Consolidated conversion of hulled barley into fermentable sugars using chemo-, thermo-, and enzymatic (C.T.E.) treatment

Authors: KIM, TAE HYUN - Iowa State University; Nghiem, Nhuan; Taylor, Frank; Hicks, Kevin

Submitted to: Applied Biochemistry and Biotechnology
Publication Type: Peer Reviewed Journal
Publication Acceptance Date: 12/28/2010
Publication Date: 1/13/2011
Citation: Kim, T., Nghiem, N.P., Taylor, F., Hicks, K.B. 2011. Consolidated conversion of hulled barley into fermentable sugars using chemical, thermal, and enzymatic (C.T.E.) treatment. Applied Biochemistry and Biotechnology. 164:534-545.

Interpretive Summary: Winter barley is now considered to be a desirable ethanol feedstock for ethanol plants outside the Corn Belt because it is grown on winter-fallow land and doesn't compete with food production. Further, it functions as a winter cover crop and prevents sediment and nutrients from leaching into sensitive waterways. Barley grain contains over 20 percent by weight of non-fermentable, non-starch polysaccharides that simply take up expensive fermentor space during ethanol production. Being able to convert those non-starch polysaccharides into fermentable sugars and ethanol would improve the economics of fuel ethanol. In this study, we developed a novel consolidated chemical, thermochemical, and enzymatic process to convert all the non-starch and starch polysaccharides into fermentable sugars. The process uses dilute acid followed by high temperature and pressure treatment through a flow-through reactor, followed finally by hydrolysis by enzymes into sugars. A provisional patent has been filed on this new process, which will be of interest to all academic and commercial scientists who want to make cellulosic ethanol and starch ethanol in the same processing facility.

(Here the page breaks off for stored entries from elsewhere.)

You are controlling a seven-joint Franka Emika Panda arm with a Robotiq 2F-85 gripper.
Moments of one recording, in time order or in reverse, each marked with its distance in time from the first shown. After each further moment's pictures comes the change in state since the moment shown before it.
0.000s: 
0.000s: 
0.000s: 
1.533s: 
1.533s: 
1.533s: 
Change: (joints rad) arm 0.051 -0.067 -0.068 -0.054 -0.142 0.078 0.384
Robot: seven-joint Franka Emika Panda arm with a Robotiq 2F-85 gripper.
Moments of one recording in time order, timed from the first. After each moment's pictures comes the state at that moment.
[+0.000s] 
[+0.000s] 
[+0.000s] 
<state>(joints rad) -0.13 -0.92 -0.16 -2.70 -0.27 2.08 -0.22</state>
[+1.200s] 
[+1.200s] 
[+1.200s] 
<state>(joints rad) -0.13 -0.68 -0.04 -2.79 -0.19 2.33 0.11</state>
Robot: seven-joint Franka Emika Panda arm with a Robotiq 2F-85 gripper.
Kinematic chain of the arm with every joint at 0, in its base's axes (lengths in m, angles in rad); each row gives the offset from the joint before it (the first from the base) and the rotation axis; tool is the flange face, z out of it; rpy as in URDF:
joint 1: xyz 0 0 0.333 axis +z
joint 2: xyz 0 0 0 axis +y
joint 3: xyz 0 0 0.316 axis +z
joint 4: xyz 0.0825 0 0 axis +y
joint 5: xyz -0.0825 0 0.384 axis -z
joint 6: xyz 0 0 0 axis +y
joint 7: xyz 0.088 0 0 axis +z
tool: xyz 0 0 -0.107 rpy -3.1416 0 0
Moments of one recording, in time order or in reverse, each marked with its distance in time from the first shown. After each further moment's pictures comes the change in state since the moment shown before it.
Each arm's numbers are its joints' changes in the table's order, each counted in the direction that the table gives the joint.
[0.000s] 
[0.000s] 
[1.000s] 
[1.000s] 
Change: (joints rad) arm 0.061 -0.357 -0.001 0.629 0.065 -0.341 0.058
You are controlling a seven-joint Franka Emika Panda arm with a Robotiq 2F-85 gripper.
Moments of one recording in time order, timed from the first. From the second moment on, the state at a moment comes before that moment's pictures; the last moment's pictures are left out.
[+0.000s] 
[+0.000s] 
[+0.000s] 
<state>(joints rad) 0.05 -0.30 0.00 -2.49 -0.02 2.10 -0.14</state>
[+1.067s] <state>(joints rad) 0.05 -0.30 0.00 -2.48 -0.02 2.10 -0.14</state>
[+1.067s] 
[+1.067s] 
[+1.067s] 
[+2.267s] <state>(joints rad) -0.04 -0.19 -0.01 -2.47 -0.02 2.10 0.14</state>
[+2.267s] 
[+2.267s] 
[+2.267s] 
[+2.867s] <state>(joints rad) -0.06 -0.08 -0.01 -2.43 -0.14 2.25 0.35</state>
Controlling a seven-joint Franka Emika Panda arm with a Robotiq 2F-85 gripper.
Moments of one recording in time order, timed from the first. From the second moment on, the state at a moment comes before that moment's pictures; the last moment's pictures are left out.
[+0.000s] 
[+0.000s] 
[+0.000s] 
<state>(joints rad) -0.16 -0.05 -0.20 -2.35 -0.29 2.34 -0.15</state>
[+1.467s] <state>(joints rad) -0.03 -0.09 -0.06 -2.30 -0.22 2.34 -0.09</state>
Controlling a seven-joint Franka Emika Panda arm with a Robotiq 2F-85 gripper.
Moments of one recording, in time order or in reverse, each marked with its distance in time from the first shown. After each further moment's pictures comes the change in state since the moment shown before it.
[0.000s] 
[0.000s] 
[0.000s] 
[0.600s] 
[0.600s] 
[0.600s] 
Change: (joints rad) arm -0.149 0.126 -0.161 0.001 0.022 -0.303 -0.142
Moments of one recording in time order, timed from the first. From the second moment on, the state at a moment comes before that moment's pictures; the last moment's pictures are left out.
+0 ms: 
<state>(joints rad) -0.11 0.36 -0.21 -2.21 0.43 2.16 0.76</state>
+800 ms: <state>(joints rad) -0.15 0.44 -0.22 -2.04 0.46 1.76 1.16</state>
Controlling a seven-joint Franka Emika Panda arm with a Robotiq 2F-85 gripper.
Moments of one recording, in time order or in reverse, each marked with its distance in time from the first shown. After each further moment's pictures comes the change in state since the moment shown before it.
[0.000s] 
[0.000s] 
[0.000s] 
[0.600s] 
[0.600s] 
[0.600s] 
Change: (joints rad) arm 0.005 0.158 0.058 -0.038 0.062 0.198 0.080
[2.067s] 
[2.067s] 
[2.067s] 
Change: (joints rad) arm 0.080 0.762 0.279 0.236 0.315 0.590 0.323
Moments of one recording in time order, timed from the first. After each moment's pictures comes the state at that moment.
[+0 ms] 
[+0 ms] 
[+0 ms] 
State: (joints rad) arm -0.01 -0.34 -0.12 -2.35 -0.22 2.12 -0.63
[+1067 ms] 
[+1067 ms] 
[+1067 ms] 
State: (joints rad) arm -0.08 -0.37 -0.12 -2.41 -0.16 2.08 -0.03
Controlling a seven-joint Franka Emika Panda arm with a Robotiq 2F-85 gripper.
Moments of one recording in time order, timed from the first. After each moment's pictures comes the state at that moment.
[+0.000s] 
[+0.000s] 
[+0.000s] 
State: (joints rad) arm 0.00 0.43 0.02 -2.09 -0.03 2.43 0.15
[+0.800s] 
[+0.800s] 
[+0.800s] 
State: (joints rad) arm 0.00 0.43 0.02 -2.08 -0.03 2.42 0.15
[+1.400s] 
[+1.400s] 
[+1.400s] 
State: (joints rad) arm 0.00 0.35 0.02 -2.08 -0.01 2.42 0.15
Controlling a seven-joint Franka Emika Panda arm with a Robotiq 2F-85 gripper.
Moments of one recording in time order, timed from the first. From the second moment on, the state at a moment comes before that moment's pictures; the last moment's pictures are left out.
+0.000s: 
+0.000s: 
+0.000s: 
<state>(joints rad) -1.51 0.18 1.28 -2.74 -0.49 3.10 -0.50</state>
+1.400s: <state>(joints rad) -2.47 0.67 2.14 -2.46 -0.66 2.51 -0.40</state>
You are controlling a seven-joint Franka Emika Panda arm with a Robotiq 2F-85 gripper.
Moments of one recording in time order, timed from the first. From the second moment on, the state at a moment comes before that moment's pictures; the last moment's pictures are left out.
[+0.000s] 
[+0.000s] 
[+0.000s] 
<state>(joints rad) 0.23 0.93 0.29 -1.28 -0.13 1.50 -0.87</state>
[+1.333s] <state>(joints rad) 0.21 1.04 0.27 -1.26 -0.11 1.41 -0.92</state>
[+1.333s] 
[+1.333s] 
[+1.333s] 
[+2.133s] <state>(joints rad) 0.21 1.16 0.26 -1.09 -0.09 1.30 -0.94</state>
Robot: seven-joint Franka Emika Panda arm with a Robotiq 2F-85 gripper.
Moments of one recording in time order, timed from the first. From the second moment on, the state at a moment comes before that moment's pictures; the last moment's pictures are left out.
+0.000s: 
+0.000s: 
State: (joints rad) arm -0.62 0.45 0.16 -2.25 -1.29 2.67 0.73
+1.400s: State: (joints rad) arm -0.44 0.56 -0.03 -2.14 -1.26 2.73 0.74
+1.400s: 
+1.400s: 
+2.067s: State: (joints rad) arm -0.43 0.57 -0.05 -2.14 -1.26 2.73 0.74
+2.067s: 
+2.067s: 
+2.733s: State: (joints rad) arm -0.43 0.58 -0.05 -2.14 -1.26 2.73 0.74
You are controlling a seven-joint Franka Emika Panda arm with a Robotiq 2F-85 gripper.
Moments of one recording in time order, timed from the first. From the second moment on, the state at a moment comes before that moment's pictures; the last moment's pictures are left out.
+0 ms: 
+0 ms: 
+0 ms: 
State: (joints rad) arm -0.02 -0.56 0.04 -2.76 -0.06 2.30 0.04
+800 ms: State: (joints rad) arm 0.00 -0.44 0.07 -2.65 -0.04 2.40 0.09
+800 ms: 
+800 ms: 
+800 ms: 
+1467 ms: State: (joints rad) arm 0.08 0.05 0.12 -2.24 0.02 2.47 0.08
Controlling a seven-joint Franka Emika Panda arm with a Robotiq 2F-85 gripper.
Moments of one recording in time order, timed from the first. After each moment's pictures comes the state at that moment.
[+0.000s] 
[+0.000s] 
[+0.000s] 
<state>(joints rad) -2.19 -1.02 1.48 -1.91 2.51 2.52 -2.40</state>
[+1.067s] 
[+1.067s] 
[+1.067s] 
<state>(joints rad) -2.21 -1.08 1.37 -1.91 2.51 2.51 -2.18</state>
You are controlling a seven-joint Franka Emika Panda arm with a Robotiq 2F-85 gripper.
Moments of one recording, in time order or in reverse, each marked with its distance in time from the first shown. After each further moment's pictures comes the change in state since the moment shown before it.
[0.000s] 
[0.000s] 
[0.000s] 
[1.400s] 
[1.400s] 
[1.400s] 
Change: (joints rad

Technical Abstract: A novel conversion process of hulled barley into fermentable sugars was developed using chemo-, thermo-, and enzymatic treatment. The purpose of this process is to convert both lignocellulosic polysaccharides and starch in hulled barley into fermentable sugars simultaneously without any hull separation and grinding steps. In this study, whole hulled barley was treated using 0.1 and 1.0 wt. percent of sulfuric acid at various temperatures from 110 deg C to 170 deg C in a 70 ml flow-through stainless steel reactor packed with hulled barley (void percent=50-60percent). After sulfuric acid pretreatment, one step conversion of hulled barley (lignocellulose + starch) into fermentable sugars was performed using an enzyme cocktail. At selected pretreatment conditions, the treated hulled barley, including hull, was completely hydrolyzed into fermentable sugars. The optimum treatment conditions of chemo-, thermo-, and enzymatic (CTE) treatment for maximum fermentable sugars yield were 1.0 wt.% sulfuric acid, 110 deg C, 30 min, 300 psi, 5 mL/min, and 4 mL 1.0 percent H2SO4 per g of barley of liquid throughput. Both starch and non-starch polysaccharides in the pre-treated barley were readily converted to fermentable sugars by incubation at 3 percent solid loading in 0.05 M citrate buffer and 50 deg C, using a cocktail of a-amylase, glucoamylase, cellulase, and ß-glucosidase. Under these conditions, nearly 100 percent of available glucose and xylose were recovered. Treatment at 110 deg C also retained most of the starch and protein in solid form, which is essential for subsequent production of fuel ethanol and high protein Distillers Dry Grains with Solubles co-product.